To prove this point, researchers treated organoids with promyelinating compounds known to enhance myelin production in mice, and measured the rate and extent of oligodendrocyte generation and myelination.
Under normal conditions, adding promyelinating drugs to cultured organoids increased the rate and extent of oligodendrocyte generation and myelin production, the team reported.
But results differed in important ways using diseased organoids. Specifically, treating organoids generated from patients with Pelizaeus-Merzbacher disease — a fatal genetic myelin disorder — brought an in vitro recapitulation of the patients’ symptoms.

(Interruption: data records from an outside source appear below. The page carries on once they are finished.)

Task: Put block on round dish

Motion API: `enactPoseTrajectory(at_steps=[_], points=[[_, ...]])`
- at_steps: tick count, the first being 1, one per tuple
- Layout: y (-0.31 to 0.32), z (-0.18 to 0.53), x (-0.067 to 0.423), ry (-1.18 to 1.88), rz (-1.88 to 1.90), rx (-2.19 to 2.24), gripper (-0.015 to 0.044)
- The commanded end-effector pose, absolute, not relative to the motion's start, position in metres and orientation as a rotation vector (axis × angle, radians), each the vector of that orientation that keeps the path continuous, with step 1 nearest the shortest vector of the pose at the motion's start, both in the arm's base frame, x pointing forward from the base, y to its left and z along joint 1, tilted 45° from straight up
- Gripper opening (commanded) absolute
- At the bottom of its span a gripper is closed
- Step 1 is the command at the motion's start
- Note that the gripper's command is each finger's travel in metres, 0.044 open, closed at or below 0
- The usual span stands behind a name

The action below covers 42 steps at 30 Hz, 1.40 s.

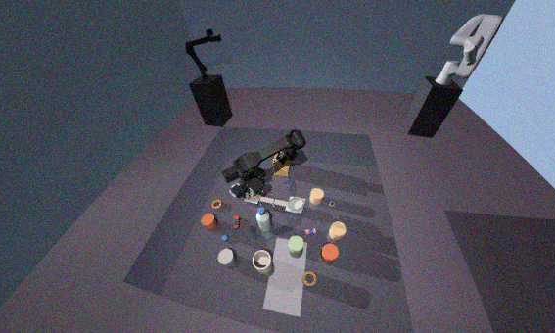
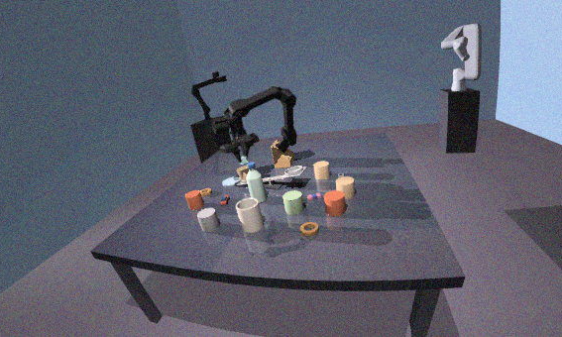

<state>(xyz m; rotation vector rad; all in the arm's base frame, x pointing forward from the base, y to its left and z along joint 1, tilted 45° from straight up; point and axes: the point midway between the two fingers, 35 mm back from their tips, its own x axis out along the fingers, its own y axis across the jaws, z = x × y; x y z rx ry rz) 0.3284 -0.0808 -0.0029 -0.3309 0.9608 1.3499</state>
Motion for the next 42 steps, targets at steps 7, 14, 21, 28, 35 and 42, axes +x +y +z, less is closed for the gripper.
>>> enactPoseTrajectory(at_steps=[7,14,21,28,35,42], points=[[-0.129,-0.087,0.294,0.952,1.366,-0.339,0.0000],[-0.150,-0.146,0.256,0.934,1.385,-0.335,0.0000],[-0.144,-0.159,0.251,0.931,1.387,-0.334,0.0000],[-0.122,-0.182,0.248,0.930,1.388,-0.333,0.0000],[-0.119,-0.184,0.248,0.930,1.388,-0.333,0.0000],[-0.112,-0.192,0.247,0.929,1.388,-0.333,0.0000]])
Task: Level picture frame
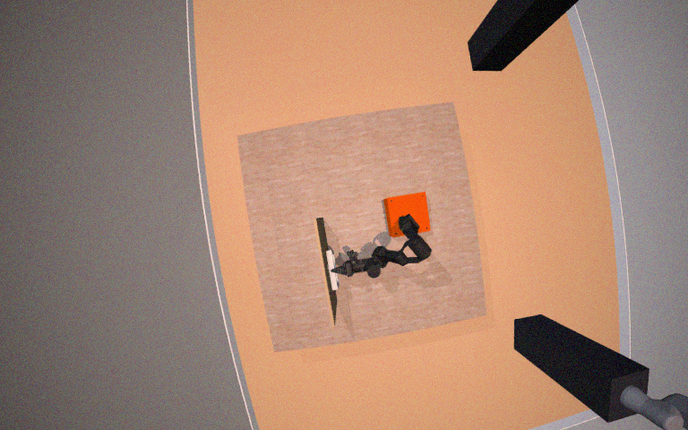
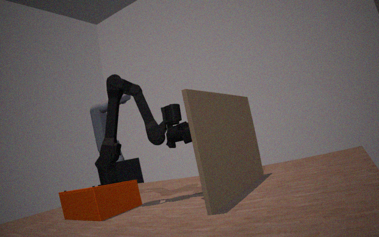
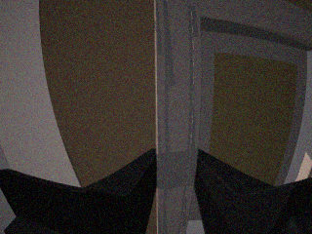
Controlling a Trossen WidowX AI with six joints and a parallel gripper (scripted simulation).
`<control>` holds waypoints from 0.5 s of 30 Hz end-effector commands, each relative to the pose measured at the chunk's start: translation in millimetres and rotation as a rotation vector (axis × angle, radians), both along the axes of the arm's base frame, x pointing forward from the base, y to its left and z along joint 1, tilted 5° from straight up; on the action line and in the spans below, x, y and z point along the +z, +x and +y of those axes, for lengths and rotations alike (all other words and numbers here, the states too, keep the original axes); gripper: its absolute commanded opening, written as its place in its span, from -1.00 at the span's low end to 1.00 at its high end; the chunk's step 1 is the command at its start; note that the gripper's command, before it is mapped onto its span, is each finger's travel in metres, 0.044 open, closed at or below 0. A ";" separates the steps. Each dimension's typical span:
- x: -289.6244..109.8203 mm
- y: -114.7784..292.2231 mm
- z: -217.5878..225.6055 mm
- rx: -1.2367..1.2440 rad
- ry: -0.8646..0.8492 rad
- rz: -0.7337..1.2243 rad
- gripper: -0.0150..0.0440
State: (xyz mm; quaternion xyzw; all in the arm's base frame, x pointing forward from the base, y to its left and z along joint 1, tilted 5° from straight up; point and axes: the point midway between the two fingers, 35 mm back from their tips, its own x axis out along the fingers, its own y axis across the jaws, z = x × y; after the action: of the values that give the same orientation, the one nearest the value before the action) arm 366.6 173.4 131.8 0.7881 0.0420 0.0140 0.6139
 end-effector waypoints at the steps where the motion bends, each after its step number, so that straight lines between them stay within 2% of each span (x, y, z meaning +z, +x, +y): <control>1: -0.4 0.0 0.1 0.000 -0.005 0.000 -0.49; 15: -1.1 -0.1 0.4 0.003 -0.104 -0.008 -0.49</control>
State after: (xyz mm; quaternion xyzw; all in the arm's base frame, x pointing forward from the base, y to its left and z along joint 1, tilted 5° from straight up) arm 366.6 173.7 130.9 0.7626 0.0423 0.0153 0.6453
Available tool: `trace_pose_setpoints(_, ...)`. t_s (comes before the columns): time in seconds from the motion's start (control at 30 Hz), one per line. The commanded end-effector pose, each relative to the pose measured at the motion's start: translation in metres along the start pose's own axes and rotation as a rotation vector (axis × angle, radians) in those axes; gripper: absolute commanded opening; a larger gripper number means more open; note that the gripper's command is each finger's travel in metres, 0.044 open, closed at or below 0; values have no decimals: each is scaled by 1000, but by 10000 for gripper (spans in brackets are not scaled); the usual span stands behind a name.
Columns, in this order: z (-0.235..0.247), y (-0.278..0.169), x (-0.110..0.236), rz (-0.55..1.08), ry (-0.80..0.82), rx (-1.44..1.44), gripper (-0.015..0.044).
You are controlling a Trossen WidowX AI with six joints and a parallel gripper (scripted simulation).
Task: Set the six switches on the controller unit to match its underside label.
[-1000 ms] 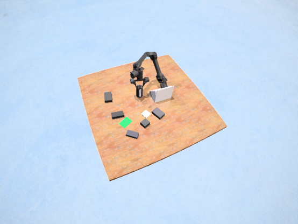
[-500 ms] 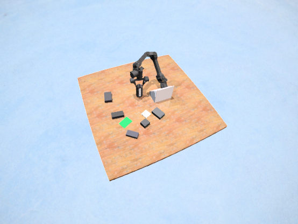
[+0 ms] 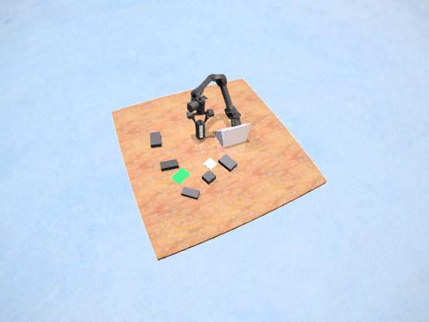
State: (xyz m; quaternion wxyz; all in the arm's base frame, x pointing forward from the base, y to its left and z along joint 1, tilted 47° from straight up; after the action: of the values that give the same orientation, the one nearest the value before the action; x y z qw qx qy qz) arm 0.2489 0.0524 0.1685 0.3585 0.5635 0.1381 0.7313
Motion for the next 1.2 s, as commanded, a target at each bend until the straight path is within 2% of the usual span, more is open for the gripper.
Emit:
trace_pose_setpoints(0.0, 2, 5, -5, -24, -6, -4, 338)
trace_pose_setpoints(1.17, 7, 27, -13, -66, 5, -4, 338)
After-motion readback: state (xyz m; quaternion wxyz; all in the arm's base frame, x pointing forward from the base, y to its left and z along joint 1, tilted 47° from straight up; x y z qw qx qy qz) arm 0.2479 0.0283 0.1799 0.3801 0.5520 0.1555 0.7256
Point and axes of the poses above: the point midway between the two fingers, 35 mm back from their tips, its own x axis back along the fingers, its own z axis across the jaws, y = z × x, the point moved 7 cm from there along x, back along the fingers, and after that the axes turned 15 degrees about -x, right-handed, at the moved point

“Pelizaeus-Merzbacher disease has been a complicated disorder to study due to the many different mutations that can cause it and the inaccessibility of patient brain tissue,” said Zachary Nevin, PhD, co-first author on the study. “But these new organoids allow us to directly study brain-like tissue from many patients simultaneously and test potential therapies.”
Altogether, these findings demonstrate that oligocortical spheroids could be a versatile in vitro system to study how myelination occurs in the central nervous system, and a possible model for testing new therapies for neurodegenerative disorders.
“Our method enables generation of human brain tissue in the laboratory from any patient,” Tesar said. “More broadly, it can accurately recapitulate how the human nervous system is built and identify what goes wrong in certain neurological conditions.”